Monte Carlo simulation of phase separation in ${\mathrm{K}}_x{\mathrm{C}}_{60}$

Kinetic Monte-Carlo methods have been used to simulate phase transformations in ${\mathrm{K}}_x{\mathrm{C}}_{60}$ layers. It has been found that the phase composition is controlled by a balance between the Madelung energy and the energy of the electronic-shells interaction. A density-functional calibrated tight-binding method is used to calculate electronic effects. Our calculations point out a phase separation in the fulleride layer into K-rich $\left({\mathrm{K}}_3{\mathrm{C}}_{60}\right)$ and K-depleted areas at room temperature. The two-phase system is formed as a fine mixture which is shown to be stable against aggregation. The average diameter of ${\mathrm{K}}_3{\mathrm{C}}_{60}$ particles is about 20 to 40 nm and depends on the K content.

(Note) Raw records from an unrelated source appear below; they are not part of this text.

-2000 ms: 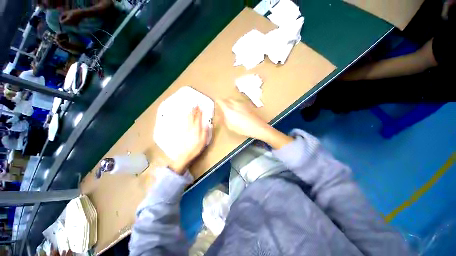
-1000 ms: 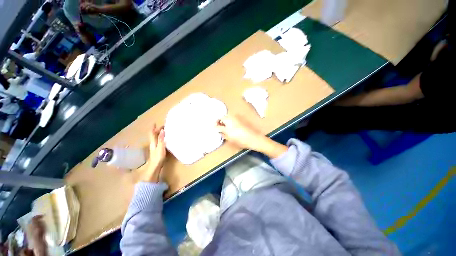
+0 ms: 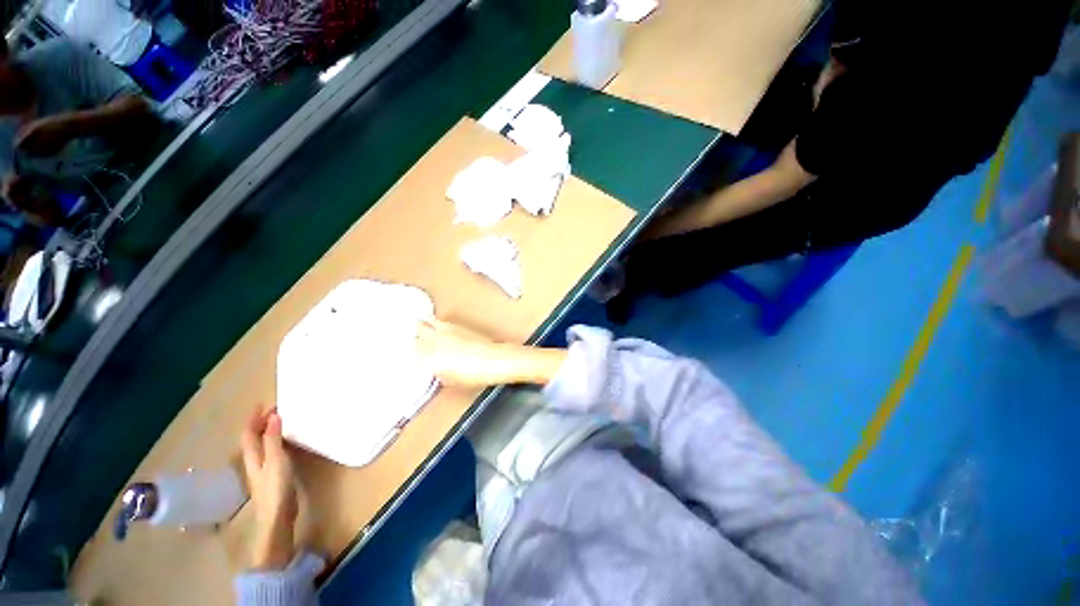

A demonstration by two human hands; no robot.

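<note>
A white hexagonal housing (image 3: 349, 373) lies flat on the brown cardboard sheet (image 3: 391, 255), its face washed out by glare. My left hand (image 3: 272, 479) is at its lower left edge, fingertips touching the rim and fingers slightly apart. My right hand (image 3: 460, 355) is on its right side, fingers curled over the face. Whether a white wipe is under these fingers cannot be told against the white. A crumpled white wipe (image 3: 494, 263) lies beyond the housing, near a larger heap of wipes (image 3: 483, 192).
A translucent bottle (image 3: 199, 497) with a metallic top lies in view at lower left. Another bottle (image 3: 596, 50) stands on the neighbouring cardboard (image 3: 675, 59). The dark green conveyor runs behind a grey rail (image 3: 237, 195). A person in black (image 3: 924, 118) sits at right.
The view has swung right, so the bench things appear further left. My left hand has gone from on top of the housing to its left edge. The housing looks turned slightly.
</note>
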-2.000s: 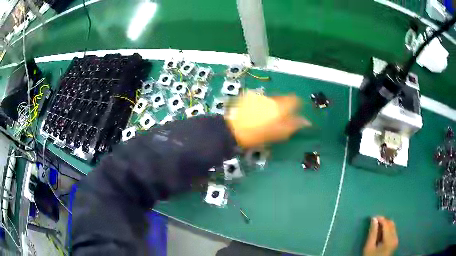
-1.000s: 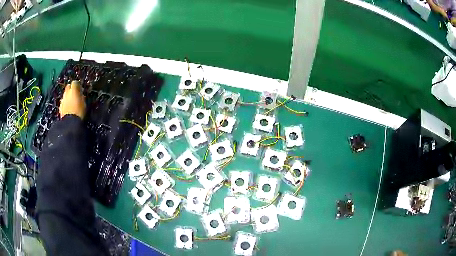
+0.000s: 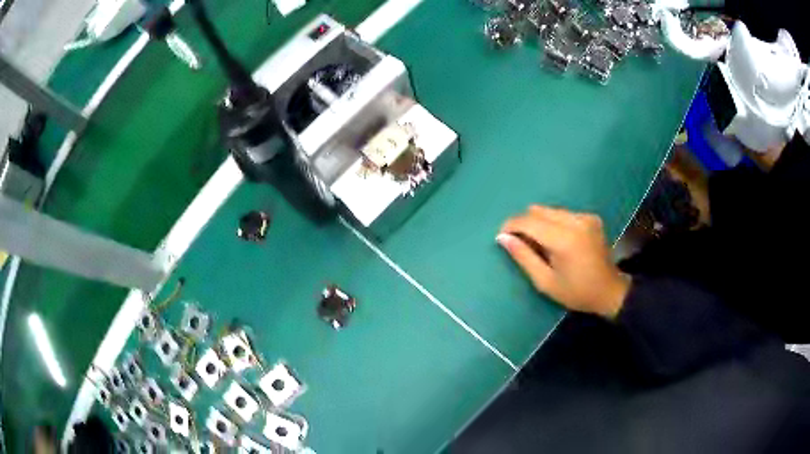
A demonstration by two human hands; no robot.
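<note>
My right hand rests on the green bench near its front edge, fingers loosely curled and thumb slightly apart, with nothing visible in it. A blurred skin-toned patch beside a dark shape at the bottom left edge may be my left hand; its grip cannot be made out. Two black modules lie apart on the mat, left of the white line. Several white-faced square housings with dark round holes and thin leads lie at the lower left, the group cut off by the frame.
The pale screw feeder stands at the back, with the thick black screwdriver beside it. Dark finished assemblies are piled at the top right. A blue object and white objects are beyond the bench's right edge.
The view has swung right and tilted, bringing the feeder, pile and right hand well into view. The black parts tray has left the picture, and the reaching left arm no longer shows clearly.
</note>
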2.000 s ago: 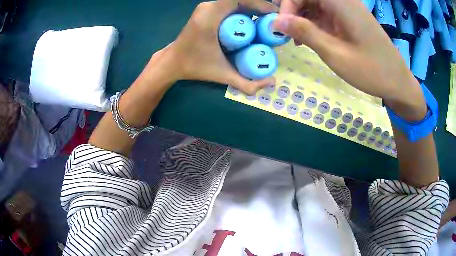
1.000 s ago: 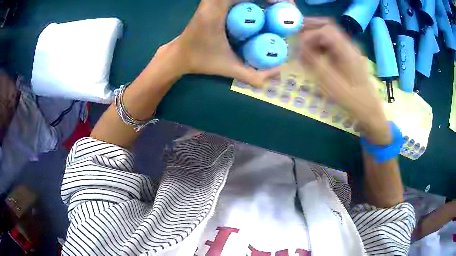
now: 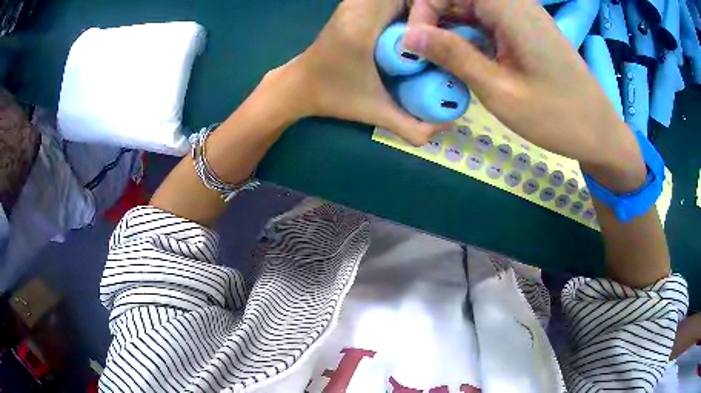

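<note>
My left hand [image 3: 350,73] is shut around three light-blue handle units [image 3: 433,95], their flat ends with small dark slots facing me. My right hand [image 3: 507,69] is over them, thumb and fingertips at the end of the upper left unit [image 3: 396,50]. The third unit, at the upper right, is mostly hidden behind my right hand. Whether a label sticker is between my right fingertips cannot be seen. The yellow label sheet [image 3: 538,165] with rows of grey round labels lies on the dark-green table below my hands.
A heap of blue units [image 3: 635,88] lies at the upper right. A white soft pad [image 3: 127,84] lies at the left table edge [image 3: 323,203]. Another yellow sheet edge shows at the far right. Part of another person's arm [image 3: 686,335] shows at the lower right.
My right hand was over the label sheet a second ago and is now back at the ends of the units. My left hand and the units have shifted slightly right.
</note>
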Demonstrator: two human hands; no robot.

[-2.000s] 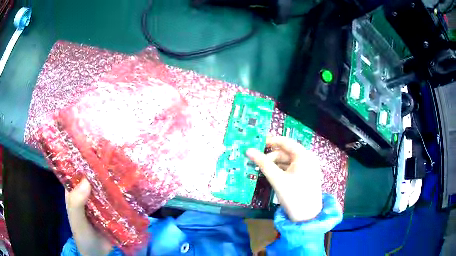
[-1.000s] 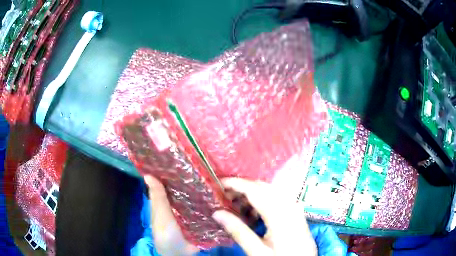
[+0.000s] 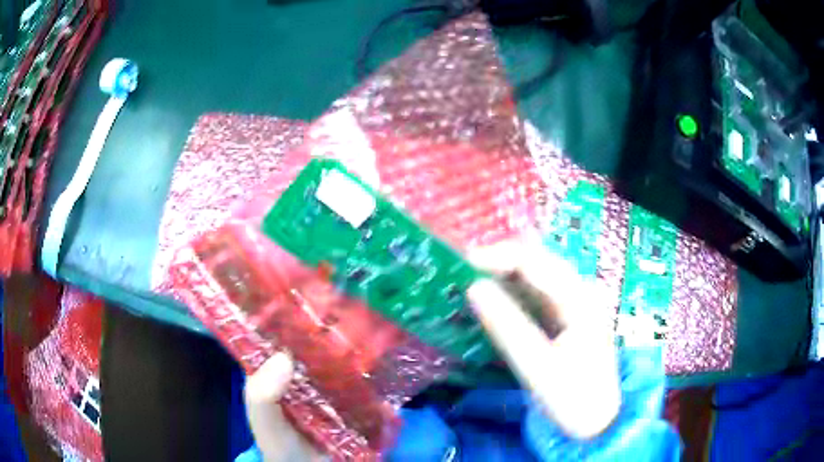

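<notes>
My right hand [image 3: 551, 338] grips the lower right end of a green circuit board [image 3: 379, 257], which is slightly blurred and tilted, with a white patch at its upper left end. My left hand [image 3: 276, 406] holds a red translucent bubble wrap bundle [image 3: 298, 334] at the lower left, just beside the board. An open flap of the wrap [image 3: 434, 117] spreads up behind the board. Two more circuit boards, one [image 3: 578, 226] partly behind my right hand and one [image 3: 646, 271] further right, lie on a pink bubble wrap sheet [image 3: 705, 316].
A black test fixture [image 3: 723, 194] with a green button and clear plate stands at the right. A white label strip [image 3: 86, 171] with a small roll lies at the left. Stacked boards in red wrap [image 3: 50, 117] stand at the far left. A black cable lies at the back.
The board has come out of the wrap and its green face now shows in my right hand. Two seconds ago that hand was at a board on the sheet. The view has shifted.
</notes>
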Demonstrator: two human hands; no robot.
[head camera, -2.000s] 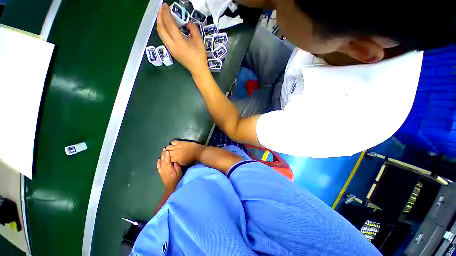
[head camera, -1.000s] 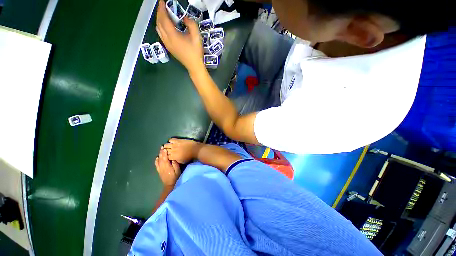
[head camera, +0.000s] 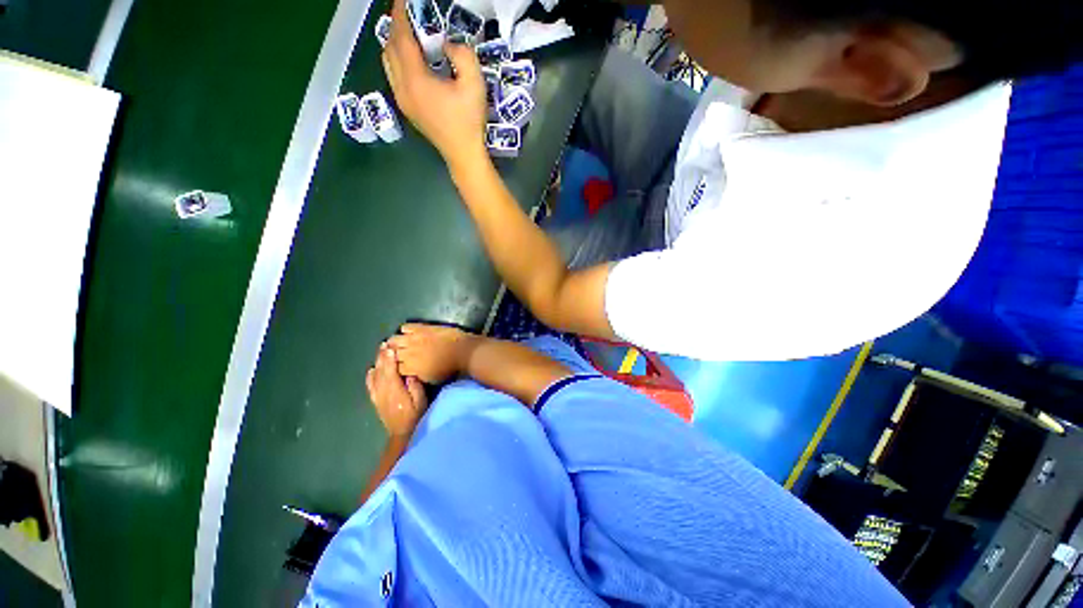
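Observation:
My right hand (head camera: 424, 354) and my left hand (head camera: 394, 397) rest together at the near edge of the dark green worktop (head camera: 344, 273), the right partly over the left. I see nothing held in them; their palms are hidden. Farther up, two white housings (head camera: 369, 118) with dark insides stand side by side near the rail. A cluster of several more housings (head camera: 513, 107) lies to their right, touching one another. A single housing (head camera: 203, 204) lies on the green belt (head camera: 154, 285).
A neighbour in a white shirt (head camera: 808, 238) sits at the right; their hand (head camera: 445, 101) is on a housing at the top. White wipes (head camera: 540, 33) lie beyond. A pale metal rail (head camera: 255, 309) edges the belt. A white sheet (head camera: 48, 226) is at far left, a small black holder (head camera: 311, 544) at bottom.
The single housing on the belt has moved up the picture. The neighbour's hand has shifted slightly, and another housing shows beside it at the rail. My hands have stayed together.

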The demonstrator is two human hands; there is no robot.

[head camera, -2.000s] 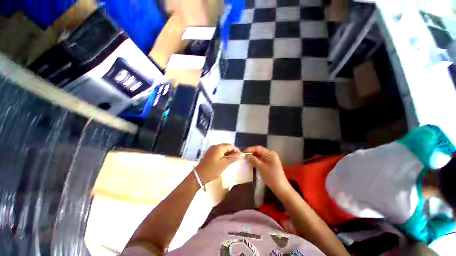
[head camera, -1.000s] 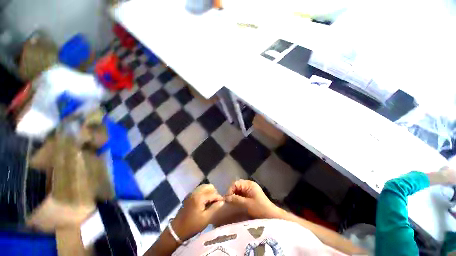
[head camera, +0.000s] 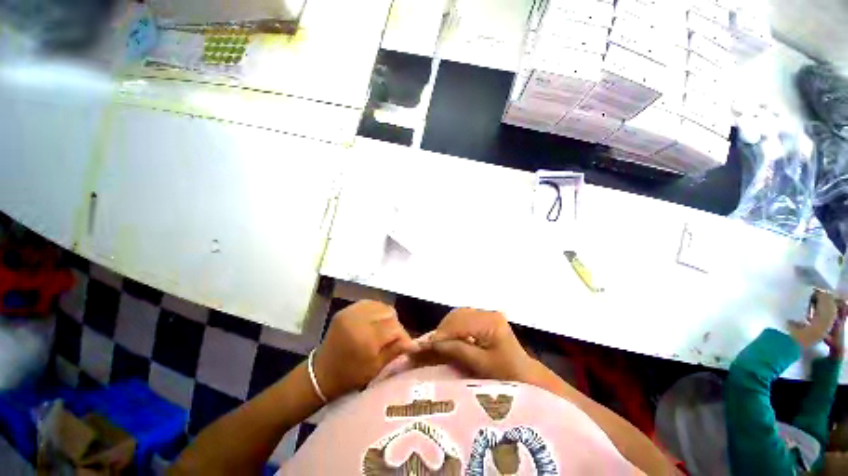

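Observation:
My left hand (head camera: 365, 346) and my right hand (head camera: 478, 342) are close together in front of my shirt, below the bench's front edge. The fingertips of both hands are pinched and nearly meet. Whether something small or shirt fabric is between them cannot be told. On the white bench (head camera: 446, 270), an open white box base (head camera: 571, 192) holds a dark loop. A yellow utility knife (head camera: 583, 271) lies in front of it. A small white box or lid (head camera: 397, 248) is to the left.
Stacked white retail boxes (head camera: 595, 93) are at the back. Clear plastic bags (head camera: 776, 172) are at the right. A gold-dot sticker sheet (head camera: 225, 46) is far left. A white flat piece (head camera: 693, 249) lies right. A person's green sleeve (head camera: 762, 400) and hands are at the right edge.
The view has swung from the floor and cartons to the bench. The pale sheet seen at my hands two seconds ago no longer shows. My hands remain together.

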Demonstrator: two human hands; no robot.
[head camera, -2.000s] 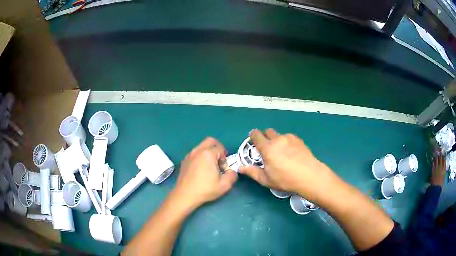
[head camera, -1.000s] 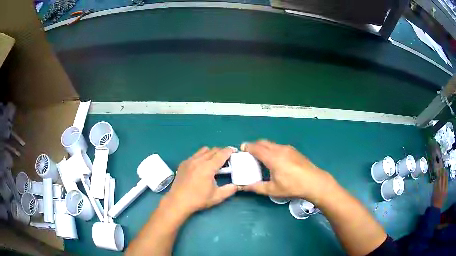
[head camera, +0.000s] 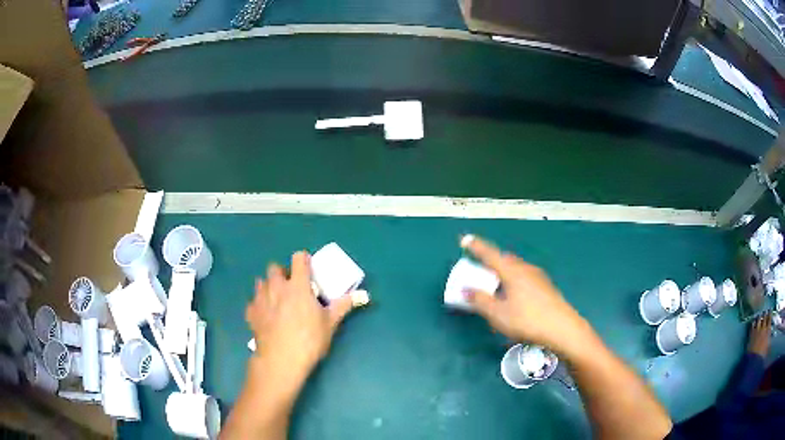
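Note:
My left hand (head camera: 297, 309) is on a white plastic housing (head camera: 336, 271); the barrel shows past my fingers and the handle is mostly hidden under the hand. My right hand (head camera: 516, 296) holds a small white motor unit (head camera: 470, 284) between thumb and fingers, a little right of the housing and apart from it. Another motor unit (head camera: 527, 365) stands on the green bench below my right hand, with thin wires beside it. An assembled unit (head camera: 403, 120) lies on the dark green belt, its handle pointing left.
Several housings (head camera: 188, 251) lie in a pile at the left by the open carton (head camera: 95, 206). Several motor units (head camera: 660, 302) stand at the right. A pale edge strip (head camera: 413, 205) borders the belt (head camera: 258, 155). A neighbour's hand (head camera: 759, 333) is at the far right.
The assembled unit now lies on the belt. My hands have moved apart: the left onto the housing that lay at left, the right onto a motor unit from the bench.

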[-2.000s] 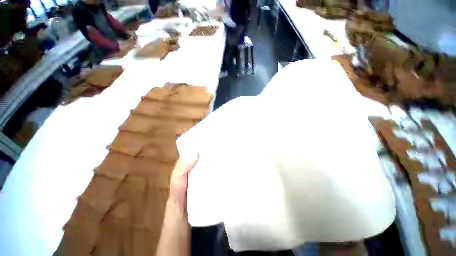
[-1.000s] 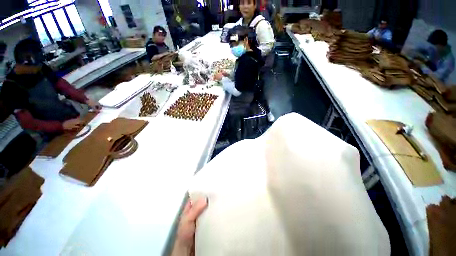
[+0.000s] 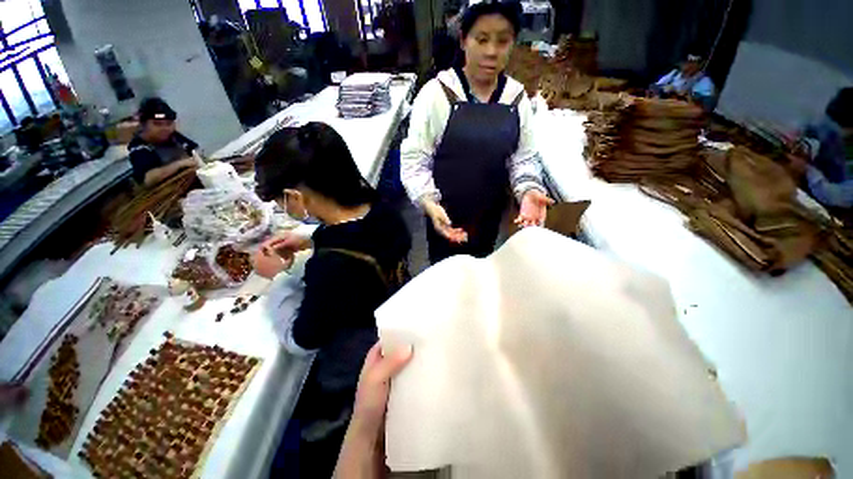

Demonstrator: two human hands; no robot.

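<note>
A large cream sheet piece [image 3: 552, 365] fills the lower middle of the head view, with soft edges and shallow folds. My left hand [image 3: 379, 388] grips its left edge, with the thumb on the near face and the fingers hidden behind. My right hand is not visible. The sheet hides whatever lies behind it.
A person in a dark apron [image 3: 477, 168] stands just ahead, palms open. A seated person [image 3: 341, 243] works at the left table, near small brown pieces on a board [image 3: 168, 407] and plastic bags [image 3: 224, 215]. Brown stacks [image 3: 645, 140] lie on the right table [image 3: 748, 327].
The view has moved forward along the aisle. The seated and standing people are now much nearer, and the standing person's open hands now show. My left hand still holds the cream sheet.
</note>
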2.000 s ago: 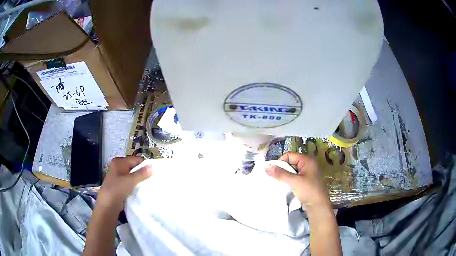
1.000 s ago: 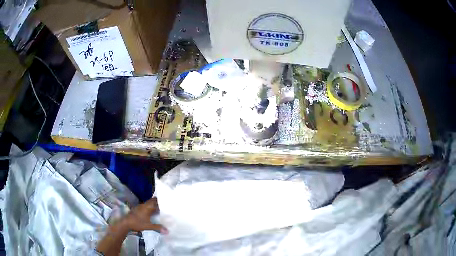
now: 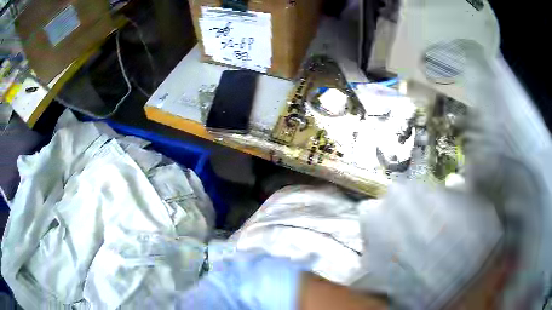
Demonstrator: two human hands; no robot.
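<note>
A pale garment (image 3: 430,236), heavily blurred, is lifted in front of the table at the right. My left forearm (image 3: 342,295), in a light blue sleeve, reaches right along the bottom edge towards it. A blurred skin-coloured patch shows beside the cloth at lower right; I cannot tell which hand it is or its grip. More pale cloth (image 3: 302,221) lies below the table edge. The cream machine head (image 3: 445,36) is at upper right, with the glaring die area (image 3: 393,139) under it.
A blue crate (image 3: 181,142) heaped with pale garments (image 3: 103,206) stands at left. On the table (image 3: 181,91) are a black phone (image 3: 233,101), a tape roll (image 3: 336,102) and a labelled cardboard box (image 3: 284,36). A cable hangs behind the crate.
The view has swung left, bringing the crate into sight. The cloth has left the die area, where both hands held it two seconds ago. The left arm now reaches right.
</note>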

This phase separation explains nanostructuring effects observed in electrochemically doped potassium fulleride layers. The size of the simulated ${\mathrm{K}}_3{\mathrm{C}}_{60}$ particles correlates with the size of experimentally observed clusters. Since ${\mathrm{K}}_3{\mathrm{C}}_{60}$ particles are metallic, the system considered can serve as an array of nanoelectrodes.